TASK INSTRUCTIONS:
Your job is to copy every line in the material containing the word "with".

COLLECTED MATERIAL:
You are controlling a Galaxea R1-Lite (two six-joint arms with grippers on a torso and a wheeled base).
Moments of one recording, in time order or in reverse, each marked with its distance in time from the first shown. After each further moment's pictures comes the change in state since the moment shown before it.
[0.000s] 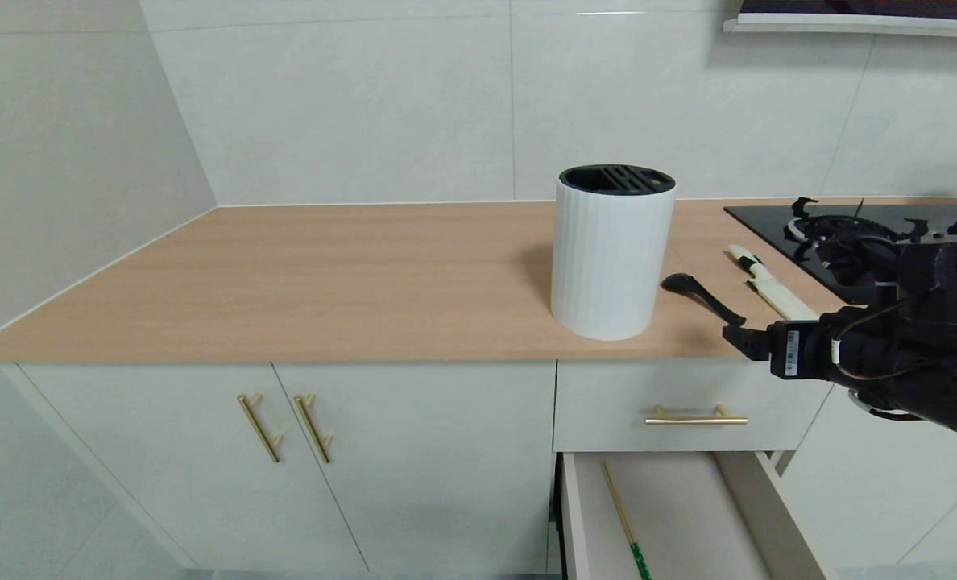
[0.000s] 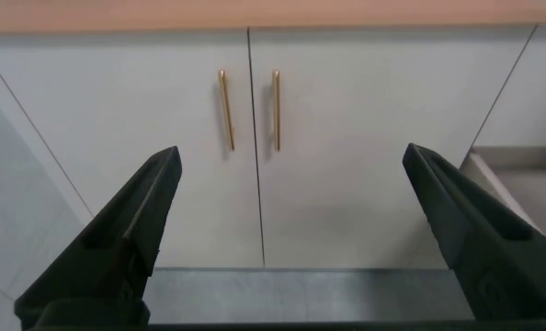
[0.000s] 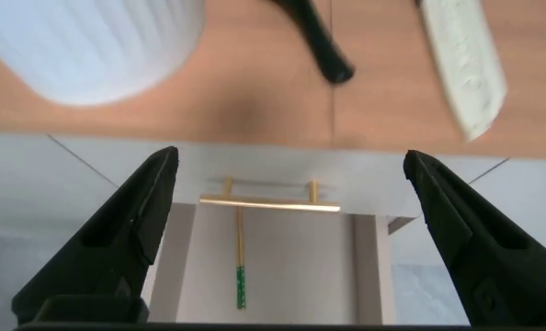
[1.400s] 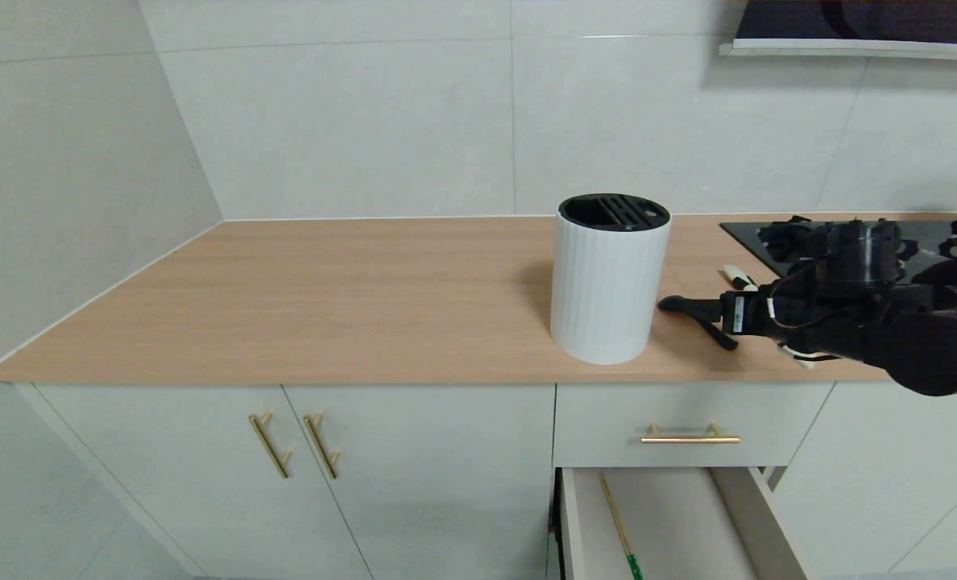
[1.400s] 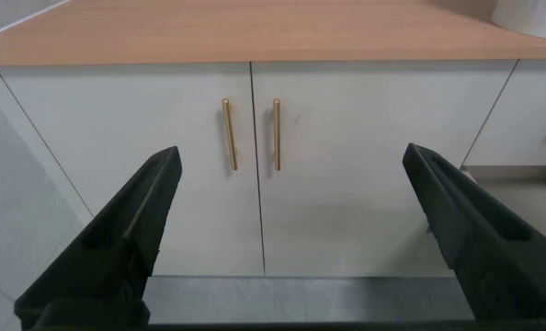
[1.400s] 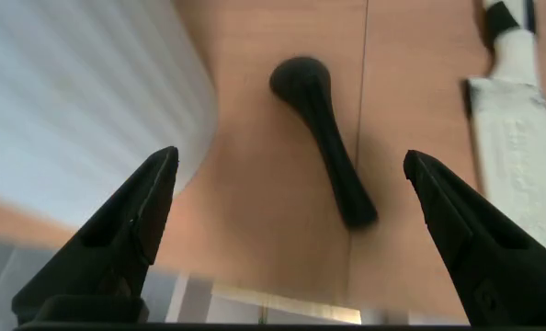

OUTPUT FOR THIS EXERCISE:
You are controlling a Galaxea R1-Lite (two six-joint arms with grippers on a torso and a wheeled base).
Moments of one recording, in time order or in reverse, each marked with its distance in time from the first shown. After each further moment's pictures comes the change in state since the moment shown before it.

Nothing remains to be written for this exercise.